Task prompt
Write out the entries below exactly, from the first line to the one with "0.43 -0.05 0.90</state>", both ends included.

(Data entries)
[Start of section]
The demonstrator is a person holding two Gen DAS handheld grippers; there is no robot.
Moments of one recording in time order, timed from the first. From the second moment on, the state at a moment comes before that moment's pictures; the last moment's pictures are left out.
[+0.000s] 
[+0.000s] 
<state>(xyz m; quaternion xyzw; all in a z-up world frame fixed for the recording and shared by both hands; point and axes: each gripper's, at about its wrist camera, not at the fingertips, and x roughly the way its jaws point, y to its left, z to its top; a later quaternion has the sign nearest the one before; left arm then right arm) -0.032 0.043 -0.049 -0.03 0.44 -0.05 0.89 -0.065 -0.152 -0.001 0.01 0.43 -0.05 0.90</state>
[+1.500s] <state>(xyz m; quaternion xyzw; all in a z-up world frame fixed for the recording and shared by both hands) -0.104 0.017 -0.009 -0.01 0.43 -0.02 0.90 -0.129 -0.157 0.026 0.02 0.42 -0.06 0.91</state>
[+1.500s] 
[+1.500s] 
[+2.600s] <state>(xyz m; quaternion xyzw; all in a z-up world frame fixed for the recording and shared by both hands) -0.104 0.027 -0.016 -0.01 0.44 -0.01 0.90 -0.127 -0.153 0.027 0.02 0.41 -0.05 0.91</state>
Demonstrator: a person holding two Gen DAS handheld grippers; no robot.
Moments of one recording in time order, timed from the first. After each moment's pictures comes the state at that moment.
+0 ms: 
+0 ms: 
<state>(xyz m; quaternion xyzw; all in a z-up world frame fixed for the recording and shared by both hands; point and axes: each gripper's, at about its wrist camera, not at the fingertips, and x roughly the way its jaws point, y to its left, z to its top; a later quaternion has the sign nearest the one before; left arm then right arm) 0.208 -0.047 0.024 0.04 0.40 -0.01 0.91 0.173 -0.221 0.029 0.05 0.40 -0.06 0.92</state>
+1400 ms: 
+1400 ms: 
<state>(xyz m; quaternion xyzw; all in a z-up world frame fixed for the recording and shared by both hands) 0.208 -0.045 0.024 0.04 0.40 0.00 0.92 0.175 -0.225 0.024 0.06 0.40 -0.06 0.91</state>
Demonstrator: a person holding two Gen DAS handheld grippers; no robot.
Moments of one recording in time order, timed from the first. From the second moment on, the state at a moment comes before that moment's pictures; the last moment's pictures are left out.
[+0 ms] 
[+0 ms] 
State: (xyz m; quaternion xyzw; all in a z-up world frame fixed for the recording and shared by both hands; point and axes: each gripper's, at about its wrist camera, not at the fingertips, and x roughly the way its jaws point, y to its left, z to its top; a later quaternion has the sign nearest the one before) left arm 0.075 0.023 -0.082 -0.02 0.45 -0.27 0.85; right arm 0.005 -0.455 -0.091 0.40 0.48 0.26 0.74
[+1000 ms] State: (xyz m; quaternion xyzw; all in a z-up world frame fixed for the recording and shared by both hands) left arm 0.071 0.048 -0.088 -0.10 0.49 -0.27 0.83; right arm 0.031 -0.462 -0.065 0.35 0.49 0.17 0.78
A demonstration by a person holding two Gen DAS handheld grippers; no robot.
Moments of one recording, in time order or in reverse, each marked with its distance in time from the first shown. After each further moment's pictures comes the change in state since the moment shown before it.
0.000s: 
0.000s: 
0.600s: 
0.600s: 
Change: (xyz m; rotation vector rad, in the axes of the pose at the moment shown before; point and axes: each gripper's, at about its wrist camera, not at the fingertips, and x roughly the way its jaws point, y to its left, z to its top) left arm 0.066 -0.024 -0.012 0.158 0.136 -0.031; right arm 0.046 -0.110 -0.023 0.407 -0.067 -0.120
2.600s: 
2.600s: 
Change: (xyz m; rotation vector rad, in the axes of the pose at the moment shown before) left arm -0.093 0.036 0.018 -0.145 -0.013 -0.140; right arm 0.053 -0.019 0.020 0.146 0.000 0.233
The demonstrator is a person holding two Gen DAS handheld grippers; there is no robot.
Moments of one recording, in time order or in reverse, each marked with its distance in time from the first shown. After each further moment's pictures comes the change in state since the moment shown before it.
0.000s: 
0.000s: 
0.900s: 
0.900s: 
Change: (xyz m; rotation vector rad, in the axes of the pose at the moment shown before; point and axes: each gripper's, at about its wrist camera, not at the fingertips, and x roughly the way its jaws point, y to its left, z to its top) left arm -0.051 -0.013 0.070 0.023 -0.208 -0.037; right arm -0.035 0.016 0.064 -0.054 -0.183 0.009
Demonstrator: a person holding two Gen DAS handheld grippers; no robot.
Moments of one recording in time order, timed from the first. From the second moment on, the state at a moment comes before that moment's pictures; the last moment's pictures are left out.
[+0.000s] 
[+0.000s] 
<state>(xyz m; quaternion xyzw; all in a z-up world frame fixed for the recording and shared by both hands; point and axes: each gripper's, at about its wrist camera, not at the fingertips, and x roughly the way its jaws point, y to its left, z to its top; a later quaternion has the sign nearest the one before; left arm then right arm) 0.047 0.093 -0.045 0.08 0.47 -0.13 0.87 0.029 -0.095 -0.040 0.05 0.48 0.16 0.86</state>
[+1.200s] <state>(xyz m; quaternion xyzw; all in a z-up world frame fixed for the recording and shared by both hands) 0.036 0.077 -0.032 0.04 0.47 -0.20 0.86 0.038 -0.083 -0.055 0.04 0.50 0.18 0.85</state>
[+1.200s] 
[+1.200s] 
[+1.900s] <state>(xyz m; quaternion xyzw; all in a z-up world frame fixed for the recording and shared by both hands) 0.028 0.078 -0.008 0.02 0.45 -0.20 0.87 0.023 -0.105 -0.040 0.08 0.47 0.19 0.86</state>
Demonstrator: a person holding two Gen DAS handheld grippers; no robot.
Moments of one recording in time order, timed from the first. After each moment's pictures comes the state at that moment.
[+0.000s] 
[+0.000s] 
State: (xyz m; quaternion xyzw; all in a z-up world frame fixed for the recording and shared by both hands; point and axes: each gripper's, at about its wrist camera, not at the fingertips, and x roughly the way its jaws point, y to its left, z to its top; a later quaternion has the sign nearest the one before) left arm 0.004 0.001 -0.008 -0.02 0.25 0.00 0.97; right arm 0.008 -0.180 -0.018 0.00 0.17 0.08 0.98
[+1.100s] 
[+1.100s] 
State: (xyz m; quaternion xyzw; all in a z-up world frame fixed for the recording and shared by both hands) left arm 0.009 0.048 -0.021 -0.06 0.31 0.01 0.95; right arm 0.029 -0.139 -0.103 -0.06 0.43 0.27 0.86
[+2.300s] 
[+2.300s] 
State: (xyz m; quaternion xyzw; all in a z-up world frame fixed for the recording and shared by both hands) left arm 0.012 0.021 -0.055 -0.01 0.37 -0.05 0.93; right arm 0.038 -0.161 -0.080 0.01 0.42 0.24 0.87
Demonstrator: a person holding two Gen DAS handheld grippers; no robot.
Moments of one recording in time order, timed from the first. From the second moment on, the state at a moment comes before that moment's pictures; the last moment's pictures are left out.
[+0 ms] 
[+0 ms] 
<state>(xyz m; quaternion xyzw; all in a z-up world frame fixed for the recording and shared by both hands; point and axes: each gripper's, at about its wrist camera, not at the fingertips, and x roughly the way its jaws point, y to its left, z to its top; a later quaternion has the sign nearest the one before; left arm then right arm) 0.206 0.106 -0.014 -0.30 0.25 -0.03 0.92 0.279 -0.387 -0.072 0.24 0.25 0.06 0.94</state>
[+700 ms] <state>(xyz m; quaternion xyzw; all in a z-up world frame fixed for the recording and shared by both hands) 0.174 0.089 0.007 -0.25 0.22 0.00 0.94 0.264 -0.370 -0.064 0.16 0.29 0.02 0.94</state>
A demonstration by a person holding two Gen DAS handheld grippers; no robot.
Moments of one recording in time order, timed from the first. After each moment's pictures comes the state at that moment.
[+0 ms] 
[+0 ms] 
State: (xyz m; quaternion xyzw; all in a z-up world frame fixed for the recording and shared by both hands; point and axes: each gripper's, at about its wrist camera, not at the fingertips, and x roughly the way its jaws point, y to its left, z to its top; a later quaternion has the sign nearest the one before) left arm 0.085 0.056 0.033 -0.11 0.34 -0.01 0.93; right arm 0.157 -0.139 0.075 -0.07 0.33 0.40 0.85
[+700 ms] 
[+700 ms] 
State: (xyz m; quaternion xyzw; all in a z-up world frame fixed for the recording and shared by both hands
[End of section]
The completed task
The demonstrator is a person holding two Gen DAS handheld grippers; there is no robot.
Moments of one recording in time order, timed from the first. From the second moment on, the state at a moment comes before that moment's pictures; the last moment's pictures are left out.
[+0.000s] 
[+0.000s] 
<state>(xyz m; quaternion xyzw; all in a z-up world frame fixed for the recording and shared by both hands; point and axes: each gripper's, at about its wrist camera, not at the fingertips, and x roughly the way its jaws point, y to its left, z to its top; a later quaternion has the sign nearest the one before; left arm then right arm) -0.032 0.043 -0.049 -0.03 0.44 -0.05 0.89 -0.065 -0.152 -0.001 0.01 0.43 -0.05 0.90</state>

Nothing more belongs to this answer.